«Кое-что»? В других случаях говорилось: «что-то», и это звучало таинственно и весомо. Но и тут кое-что сказано. Стоит на эстраде молоденький «шестидесятник», «пестренький» от страха, трясется-качается, читает слабые стишки… а ребе-комиссар стоит за кулисами этой «Игры» и сопоставляет промежуточную, жестяную правду с той чугунной, от которой, он знает, нет спасения.
Знает, но не говорит? Умный не скажет, дураку не поверят?
Разум и неведение — важнейший среди лейтмотивов. Сначала «Физики и лирики», переписанные читателями в тысячах копий. Потом «Лирики и физики», обещающие реванш: вначале было Слово, и только потом — Дело! Есть решение у этой загадки?

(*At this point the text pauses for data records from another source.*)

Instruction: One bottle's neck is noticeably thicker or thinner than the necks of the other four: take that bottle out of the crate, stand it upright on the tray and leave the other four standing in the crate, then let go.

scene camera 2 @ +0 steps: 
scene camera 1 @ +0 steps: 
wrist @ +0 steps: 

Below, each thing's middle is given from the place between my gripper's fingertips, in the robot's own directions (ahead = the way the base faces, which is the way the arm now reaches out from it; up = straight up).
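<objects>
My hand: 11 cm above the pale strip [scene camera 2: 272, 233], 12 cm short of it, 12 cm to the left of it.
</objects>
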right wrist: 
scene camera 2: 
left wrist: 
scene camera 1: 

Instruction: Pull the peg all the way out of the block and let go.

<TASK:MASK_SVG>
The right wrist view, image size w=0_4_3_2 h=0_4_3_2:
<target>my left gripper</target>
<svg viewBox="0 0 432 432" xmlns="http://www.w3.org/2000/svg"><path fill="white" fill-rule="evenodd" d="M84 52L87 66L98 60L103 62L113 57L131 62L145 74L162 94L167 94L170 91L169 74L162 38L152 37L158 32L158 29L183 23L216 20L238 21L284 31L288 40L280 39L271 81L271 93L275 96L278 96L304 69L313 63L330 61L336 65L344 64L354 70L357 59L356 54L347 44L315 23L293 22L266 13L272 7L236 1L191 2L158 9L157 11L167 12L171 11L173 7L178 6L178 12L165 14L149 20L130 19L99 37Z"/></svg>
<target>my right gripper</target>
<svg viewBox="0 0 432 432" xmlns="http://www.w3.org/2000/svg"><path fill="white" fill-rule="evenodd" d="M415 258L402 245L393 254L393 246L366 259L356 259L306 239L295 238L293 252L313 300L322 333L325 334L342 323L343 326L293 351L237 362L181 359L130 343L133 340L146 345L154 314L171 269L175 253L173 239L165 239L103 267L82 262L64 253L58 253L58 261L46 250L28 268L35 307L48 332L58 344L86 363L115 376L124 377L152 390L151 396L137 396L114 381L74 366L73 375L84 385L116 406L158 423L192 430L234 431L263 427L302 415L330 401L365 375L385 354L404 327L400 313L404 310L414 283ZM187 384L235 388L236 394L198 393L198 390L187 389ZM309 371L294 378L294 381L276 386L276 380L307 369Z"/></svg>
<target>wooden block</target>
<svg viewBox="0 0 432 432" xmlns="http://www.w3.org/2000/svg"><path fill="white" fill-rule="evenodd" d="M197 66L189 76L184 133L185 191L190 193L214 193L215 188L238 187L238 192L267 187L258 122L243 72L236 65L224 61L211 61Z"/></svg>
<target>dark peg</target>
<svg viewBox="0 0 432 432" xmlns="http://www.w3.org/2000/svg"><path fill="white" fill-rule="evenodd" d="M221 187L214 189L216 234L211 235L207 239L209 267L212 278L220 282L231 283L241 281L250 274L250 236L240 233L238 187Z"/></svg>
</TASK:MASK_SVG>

«Физики знают то, что знают. Химики знают чуть поболе. Все остальные — воют, стенают, плачут от нестепримой боли».
Многие знания — многая печаль. Что делать с умниками? «Итак, был прав Руссо Жан-Жак, и надо всех ученых зажать и сажать. Потому что их учения нам приносят одни мучения». Это, конечно, не приказ, но знаменательный философский тупик поэта.
«У людей — дети. У нас — только кактусы стоят, безмолвны и холодны. Интеллигенция, куда она катится? Ученые люди, где ваши сыны?.. Чем больше книг, тем меньше деток, чем больше идей, тем меньше детей. Чем больше жен, со вкусом одетых, тем в светлых квартирах пустей и пустей».
Пропустим мимо ушей замечание о женщинах — оно какое-то… жестяное. Как и пропаганда уюта в комиссарских устах. Но судьба Разума в стихах поэта, всегда считавшего себя «поэтом сути», а не поэтом красот и иллюзий, — тема решающая.
Память или забвение? Опять — и то, и другое? Память — пароль, фонарь, компас, имя первой книги. Забвение — выход из кошмара памяти. С того момента, как в харьковской школе велено было забыть имена любимых вождей, оказавшихся врагами народа, идет эта тяжба:
«Уменье памяти сопряжено с уменьем забыванья, и зерна в амбарах памяти должно не переполнять кубатуру сдуру. Забвенье тоже создает культуру».
Так сдуру или от ума? Разум или безумие — что же в основе миростроя (мирослома)? Что спасительнее: знать или не знать? «Я был умнее своих товарищей и знал, что по проволоке иду». (Не у Слуцкого ли подхватил Окуджава свою цирковую арабеску?) Но у Слуцкого все очень серьезно: «Твоя тропа, а может быть, стезя, похожая на тропы у Везувия, — и легкое, легчайшее безумие, безуминка… а без нее нельзя…»
Это легкое, как пух, предчувствие ярмом ложится на душу, когда из масштабов твоего личного опыта (проволока… соломинка… песок…) переходит на масштаб страны, а чаще — как у всех земшарцев — на всемирную историю и даже на мироздание в целом.
Что же такое история?
Маятник. «Я наблюдал не раз, как в чернь народ великий превращался и как в народ он возвращался, и богом становился червь». Державинское подкреплено теперь священными заветами обеих великих религий: «Есть итог. Подсчитана смета. И труба Гавриила поет. Достоевского и Магомета золотая падучая бьет». Потрясающие строки — еще и потому, что золоту, в деньгах соседствующему с жестью и спасающему «продолговатое тело», возвращена святость, ни от чего не спасающая. Потому что под ударом — Вселенная, а не только страна, разрывающая договор, или, как тогда говорили, пакт…
«Разрыв отношений повлек за собою разрыв молекул на атомы, атомов на электроны, и все обратилось в ничто, разложив и разрыв пространство, и время, и бунты, и троны».
Что делать в этом катастрофическом контексте? Летать? Ползать? Плыть по течению? «За привычку летать люди платят отвычкою плавать».
Рвануть скатерть со стола в уютном доме? Так и эдак — конец. «А то, что я конечен, а оно (время — Л.А.) дождется прекращенья мирозданья — об этом договорено давно» (Кем? С кем? Жестянка для дураков?).
Для умных — ни утешения, ни сострадания. Финиш.
«Значит, нет ни оркестра, ни ленты там, на финише. Нет и легенды там, на финише. Нет никакой. Голько яма. И в этой яме, с черными и крутыми краями, расположенна дне покой».